- Genre: Legal drama
- Created by: Jill Gordon
- Based on: This Life by Amy Jenkins
- Written by: Jill Gordon Mark B. Perry
- Directed by: Timothy Busfield Tucker Gates Tom Moore Ken Topolsky Scott Winant
- Starring: Mackenzie Astin Ken Marino Samantha Mathis Sydney Tamiia Poitier James Roday Eric Schaeffer
- Composers: W. G. Snuffy Walden Joseph Williams
- Country of origin: United States
- Original language: English
- No. of seasons: 1
- No. of episodes: 9 (6 unaired)

Production
- Executive producers: Jill Gordon Mark B. Perry Ken Topolsky
- Cinematography: John B. Aronson
- Camera setup: Single-camera
- Running time: 45 mins.
- Production companies: P.D. Oliver, Inc. NBC Studios Studios USA Television

Original release
- Network: NBC
- Release: March 19 – April 2, 2001

Related
- This Life

= First Years =

American television series

First Years is an American legal drama that aired on NBC from March to April 2001. It is a remake of the British series This Life.

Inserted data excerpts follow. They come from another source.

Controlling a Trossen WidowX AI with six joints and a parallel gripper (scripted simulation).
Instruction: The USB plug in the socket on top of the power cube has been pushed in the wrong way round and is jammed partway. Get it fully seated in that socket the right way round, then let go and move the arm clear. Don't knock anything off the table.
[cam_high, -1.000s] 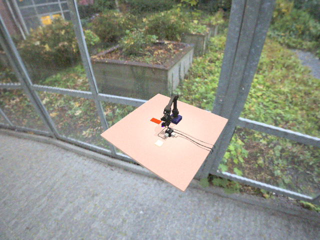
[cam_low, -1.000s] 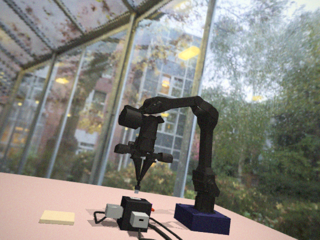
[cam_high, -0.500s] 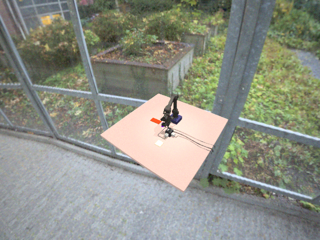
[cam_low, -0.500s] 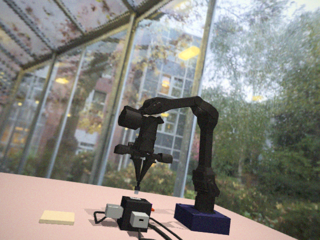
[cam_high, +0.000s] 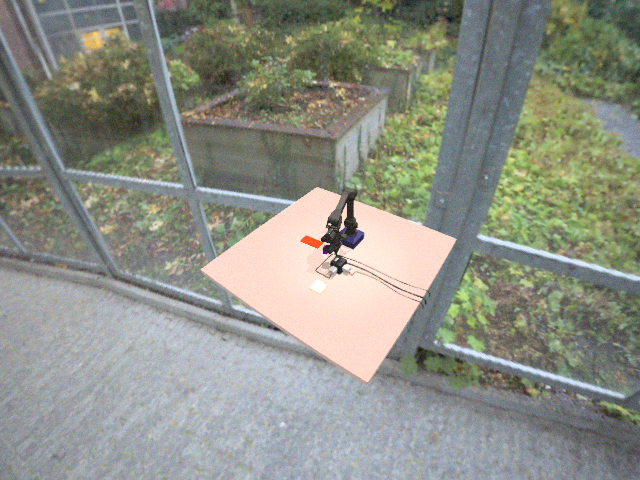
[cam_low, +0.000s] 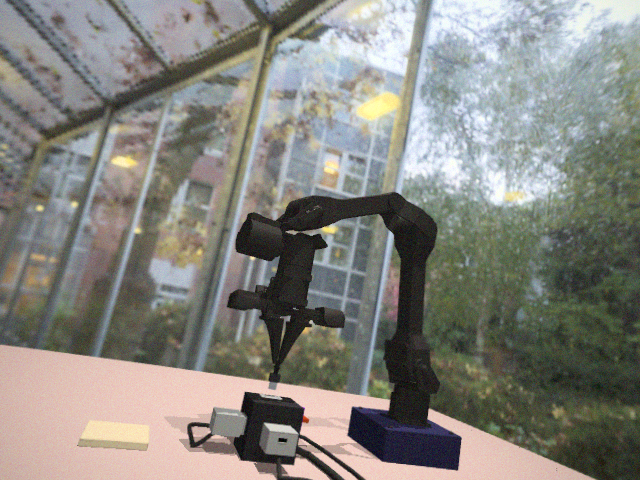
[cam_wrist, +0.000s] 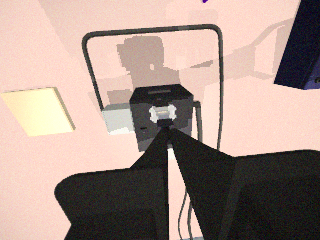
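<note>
The grey USB plug lies 2 cm below my gripper tip. Round my gripper tip: purple block: 7 cm behind, 15 cm to the right, 10 cm below; then pale yellow pad: 20 cm ahead, 4 cm to the left, 12 cm below; then socket: 6 cm below.
</note>
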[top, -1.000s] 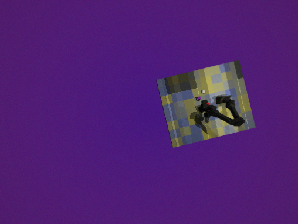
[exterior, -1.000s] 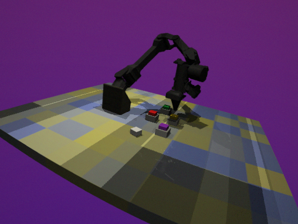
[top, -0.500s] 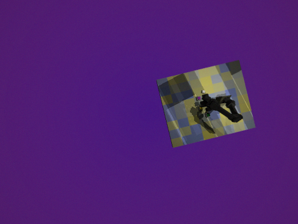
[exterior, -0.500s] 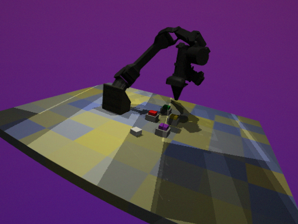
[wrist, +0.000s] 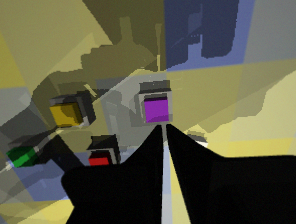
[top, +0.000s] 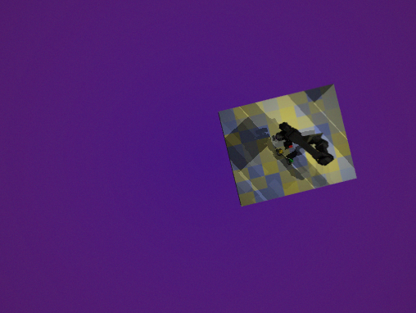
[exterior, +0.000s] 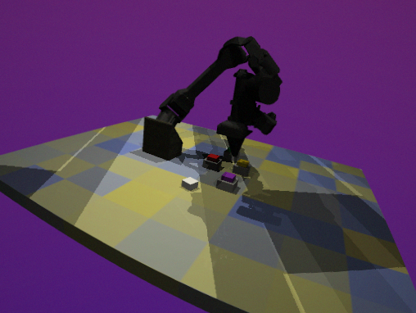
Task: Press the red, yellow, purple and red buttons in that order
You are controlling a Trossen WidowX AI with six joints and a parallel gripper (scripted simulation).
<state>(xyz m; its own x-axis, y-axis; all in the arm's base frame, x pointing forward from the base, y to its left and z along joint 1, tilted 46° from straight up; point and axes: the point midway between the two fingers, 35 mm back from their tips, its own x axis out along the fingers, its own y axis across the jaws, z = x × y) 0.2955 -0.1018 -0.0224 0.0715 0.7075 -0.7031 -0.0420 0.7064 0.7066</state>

The series premiered on March 19, 2001, but was canceled after only three of the nine episodes produced had aired.

==Overview==
The series chronicles the lives of five young lawyers who live together in a house in San Francisco.

==Cast==

===Main===
- Mackenzie Astin as Warren Harrison
- Ken Marino as Miles Lawton
- Samantha Mathis as Anna Weller
- Sydney Tamiia Poitier as Riley Kessler
- James Roday Rodriguez as Edgar "Egg" Ross
- Eric Schaeffer as Sam O'Donnell

===Recurring===
- Kevin Connolly as Joe
- Bruce Winant as Bruce

==Episodes==

| No. | Title | Directed by | Written by | Original release date | Prod. code |
|---|---|---|---|---|---|
| 1 | "The First Thing You Do..." | Scott Winant | Jill Gordon | March 19, 2001 | E1902 |
| 2 | "...And Then You Die" | Timothy Busfield | Mark B. Perry | March 26, 2001 | E1903 |
| 3 | "There's No Place Like Homo" | Timothy Busfield | Mark B. Perry | April 2, 2001 | E1907 |
| 4 | "Porn in the U.S.A." "First Day" | Tom Moore | TBD | Unaired | E1901 |
| 5 | "Touched by a Reindeer" | Ken Topolsky | TBD | Unaired | E1904 |
| 6 | "Lawyerboy" | Tucker Gates | TBD | Unaired | E1905 |
| 7 | "When I Grow Up" | TBD | TBD | Unaired | E1906 |
| 8 | "Habeas Corpse" | Ken Topolsky | TBD | Unaired | E1908 |
| 9 | "This Life" | Timothy Busfield | TBD | Unaired | E1909 |

==Reception==
Eric Mink of the New York Daily News critically panned the series, describing the lead characters as "collectively annoying".